Check each line below for the word "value" and give the number of lines that have it, nothing more.

§ COLLECTED DATA
--------------------------------------------------

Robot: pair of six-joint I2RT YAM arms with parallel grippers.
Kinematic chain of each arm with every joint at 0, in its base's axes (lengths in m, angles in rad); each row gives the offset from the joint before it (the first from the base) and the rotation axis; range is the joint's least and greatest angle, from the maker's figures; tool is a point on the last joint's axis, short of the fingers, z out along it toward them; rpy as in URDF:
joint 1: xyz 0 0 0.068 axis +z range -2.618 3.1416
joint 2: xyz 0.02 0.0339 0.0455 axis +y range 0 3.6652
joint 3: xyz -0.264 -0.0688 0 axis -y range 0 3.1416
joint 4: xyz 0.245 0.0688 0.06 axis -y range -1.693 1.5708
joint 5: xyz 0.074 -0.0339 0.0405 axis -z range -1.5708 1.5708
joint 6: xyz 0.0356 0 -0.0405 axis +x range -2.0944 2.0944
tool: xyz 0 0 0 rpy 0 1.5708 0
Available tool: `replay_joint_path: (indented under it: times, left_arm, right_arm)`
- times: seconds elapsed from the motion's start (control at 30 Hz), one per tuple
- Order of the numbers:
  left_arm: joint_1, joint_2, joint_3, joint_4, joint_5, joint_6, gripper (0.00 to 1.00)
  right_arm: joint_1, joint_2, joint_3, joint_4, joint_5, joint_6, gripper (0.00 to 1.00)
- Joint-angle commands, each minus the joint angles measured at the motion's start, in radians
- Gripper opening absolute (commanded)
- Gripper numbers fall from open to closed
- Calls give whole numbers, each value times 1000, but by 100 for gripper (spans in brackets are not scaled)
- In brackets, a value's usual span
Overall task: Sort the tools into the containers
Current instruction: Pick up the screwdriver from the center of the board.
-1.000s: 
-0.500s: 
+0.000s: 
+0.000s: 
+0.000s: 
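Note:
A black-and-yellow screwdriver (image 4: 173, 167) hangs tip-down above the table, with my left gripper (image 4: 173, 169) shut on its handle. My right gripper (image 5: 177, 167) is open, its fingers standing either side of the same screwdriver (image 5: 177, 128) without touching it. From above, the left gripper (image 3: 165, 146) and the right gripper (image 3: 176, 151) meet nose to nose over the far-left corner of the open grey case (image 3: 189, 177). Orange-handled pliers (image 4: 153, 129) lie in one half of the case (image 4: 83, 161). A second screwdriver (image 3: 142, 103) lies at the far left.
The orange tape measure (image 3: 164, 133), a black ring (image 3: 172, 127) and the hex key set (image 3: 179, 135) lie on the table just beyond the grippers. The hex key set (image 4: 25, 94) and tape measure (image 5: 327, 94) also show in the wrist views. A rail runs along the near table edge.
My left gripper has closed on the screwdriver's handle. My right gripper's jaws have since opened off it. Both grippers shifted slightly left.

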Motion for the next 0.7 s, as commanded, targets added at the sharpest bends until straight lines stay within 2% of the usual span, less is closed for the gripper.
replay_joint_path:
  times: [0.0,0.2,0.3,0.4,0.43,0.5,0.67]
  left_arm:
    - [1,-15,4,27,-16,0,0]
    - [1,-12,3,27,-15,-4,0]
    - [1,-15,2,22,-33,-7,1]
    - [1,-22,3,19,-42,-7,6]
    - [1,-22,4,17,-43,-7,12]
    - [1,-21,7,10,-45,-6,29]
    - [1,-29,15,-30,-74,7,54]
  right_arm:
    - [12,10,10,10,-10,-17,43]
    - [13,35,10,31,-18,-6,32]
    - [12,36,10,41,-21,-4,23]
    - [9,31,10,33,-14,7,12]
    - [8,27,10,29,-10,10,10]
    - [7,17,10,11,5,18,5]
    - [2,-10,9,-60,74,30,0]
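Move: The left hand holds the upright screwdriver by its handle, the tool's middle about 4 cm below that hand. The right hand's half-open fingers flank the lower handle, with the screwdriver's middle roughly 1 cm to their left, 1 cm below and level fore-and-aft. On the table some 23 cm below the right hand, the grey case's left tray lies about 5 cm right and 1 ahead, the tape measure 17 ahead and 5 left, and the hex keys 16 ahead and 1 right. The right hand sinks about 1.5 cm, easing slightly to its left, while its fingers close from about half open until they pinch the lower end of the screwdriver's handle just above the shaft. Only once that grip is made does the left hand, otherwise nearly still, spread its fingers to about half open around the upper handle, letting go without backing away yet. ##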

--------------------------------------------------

§ SOLUTION FOR THIS PROBLEM
2